In the entries below, find every line with "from" and copy it.

GIVEN RECORDS:
▬▬▬

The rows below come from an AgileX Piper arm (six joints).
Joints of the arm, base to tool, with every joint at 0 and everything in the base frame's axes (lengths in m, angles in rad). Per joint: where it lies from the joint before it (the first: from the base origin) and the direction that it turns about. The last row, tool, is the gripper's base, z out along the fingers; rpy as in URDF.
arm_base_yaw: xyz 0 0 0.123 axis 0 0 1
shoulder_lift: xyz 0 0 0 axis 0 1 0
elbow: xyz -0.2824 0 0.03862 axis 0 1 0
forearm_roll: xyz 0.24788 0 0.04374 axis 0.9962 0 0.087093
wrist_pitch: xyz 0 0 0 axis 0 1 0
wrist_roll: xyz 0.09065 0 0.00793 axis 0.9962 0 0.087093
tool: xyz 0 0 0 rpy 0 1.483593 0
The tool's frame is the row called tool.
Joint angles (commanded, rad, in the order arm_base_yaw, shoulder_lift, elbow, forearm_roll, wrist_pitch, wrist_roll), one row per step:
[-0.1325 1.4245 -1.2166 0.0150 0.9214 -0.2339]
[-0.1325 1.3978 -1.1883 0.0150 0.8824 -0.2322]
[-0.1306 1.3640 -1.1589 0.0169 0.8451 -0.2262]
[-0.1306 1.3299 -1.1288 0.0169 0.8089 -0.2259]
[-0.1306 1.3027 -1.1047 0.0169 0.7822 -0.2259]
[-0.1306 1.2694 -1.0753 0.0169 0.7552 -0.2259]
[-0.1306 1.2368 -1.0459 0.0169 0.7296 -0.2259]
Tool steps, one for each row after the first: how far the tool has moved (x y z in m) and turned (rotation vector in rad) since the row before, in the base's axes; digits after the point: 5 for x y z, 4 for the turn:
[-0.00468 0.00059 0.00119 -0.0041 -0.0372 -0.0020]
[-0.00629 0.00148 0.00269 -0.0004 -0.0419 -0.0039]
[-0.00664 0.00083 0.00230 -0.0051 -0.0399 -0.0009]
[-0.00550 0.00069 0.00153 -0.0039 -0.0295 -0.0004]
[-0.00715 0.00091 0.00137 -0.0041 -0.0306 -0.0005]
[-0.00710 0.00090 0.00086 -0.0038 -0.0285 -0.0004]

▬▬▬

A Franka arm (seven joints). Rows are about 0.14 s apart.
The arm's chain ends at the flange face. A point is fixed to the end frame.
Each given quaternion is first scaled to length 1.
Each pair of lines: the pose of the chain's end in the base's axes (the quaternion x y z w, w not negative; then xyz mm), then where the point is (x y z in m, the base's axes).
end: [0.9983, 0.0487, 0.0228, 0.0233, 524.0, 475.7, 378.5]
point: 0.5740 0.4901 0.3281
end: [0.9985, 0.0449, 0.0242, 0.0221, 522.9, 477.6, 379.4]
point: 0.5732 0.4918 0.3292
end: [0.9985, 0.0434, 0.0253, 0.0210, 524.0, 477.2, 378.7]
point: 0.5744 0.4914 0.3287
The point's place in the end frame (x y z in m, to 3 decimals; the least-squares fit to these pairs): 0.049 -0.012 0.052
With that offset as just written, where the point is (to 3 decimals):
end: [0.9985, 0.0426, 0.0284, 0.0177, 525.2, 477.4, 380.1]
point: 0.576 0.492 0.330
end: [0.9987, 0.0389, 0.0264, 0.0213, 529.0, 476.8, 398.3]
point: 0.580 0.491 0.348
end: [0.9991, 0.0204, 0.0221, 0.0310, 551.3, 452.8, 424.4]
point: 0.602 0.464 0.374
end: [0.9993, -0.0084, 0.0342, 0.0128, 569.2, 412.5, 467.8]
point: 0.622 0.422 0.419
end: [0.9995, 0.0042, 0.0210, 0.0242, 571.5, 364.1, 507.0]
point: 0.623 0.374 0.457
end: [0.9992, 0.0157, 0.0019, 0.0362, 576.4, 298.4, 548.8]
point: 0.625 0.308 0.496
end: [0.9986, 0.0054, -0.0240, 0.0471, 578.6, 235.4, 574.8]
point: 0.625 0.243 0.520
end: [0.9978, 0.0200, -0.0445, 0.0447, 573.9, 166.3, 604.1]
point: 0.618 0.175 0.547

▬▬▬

ANSWER SECTION:
The rows below come from an AgileX Piper arm (six joints).
Joints of the arm, base to tool, with every joint at 0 and everything in the base frame's axes (lengths in m, angles in rad). Per joint: where it lies from the joint before it (the first: from the base origin) and the direction that it turns about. The last row, tool, is the gripper's base, z out along the fingers; rpy as in URDF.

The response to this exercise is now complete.